Serving a Mess of AIs Daily
Oh, how quickly the AIs pileup after all this activity! In the South, the saying “make a mess of something” comes to mind. It means combining whatever you have on hand to make a meal. AI being embedded in everything is leading to a “mess of something” in companies but the result doesn’t necessarily satisfy everyone’s hunger.
“In every CRM or Event Platform or CMS there seems to be their own generative AI that leads to a different LLM. Some of the issues that arise have to do with convenience. The other issue is data age. AI models can start and end with data that differs per the model. Some have information that is over 3 years old, some have information from the last 6 months,” says Dan Gudema, co-founder of PAIGN AI, a tool which “uses seven AI models to create blogs, images, social posts for lead generation for small businesses.”
Adding to the mess is that all the embedded AIs may be using the same models — or not.
“It’s important to distinguish between using multiple models in the same Generative AI tool — for example, switching between GPT4 and o1 models within ChatGPT — and using different Generative AI tools,” says Verax AI CEO Leo Feinberg.

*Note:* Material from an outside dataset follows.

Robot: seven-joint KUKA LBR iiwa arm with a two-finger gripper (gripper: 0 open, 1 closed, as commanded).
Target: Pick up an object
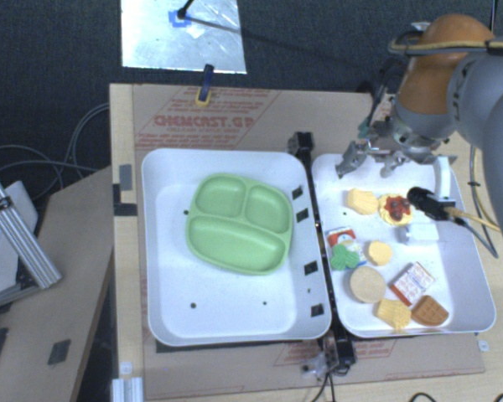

“Using the different language models in the same tool has multiple reasons, the main ones being that every model has its strengths and weaknesses and therefore different types of queries to ChatGPT may be handled better or worse depending on the model. Using multiple Generative AI tools — which are often powered by different models behind the scenes as well — has somewhat different reasons,” Feinberg adds.
The different reasons behind using different generative AI tools range from user preference to project needs. In any case, there are a lot of AIs lurking about and being used here and there in almost every home, vehicle, and company.
A mess of AI somethings, indeed. So, what happens next?
“We have seen a consolidation in the market with a view of one supermodel, now we are seeing fragmentation and the introduction of purpose-specific models,” says Cobus Greyling, chief evangelist at Kore.ai, an AI agent platform and solutions producer. “For instance, smaller models focused specifically on reasoning, coding, models following a more structured approach or excelling at reasoning. That’s why, model orchestration will become increasingly important in the near future.”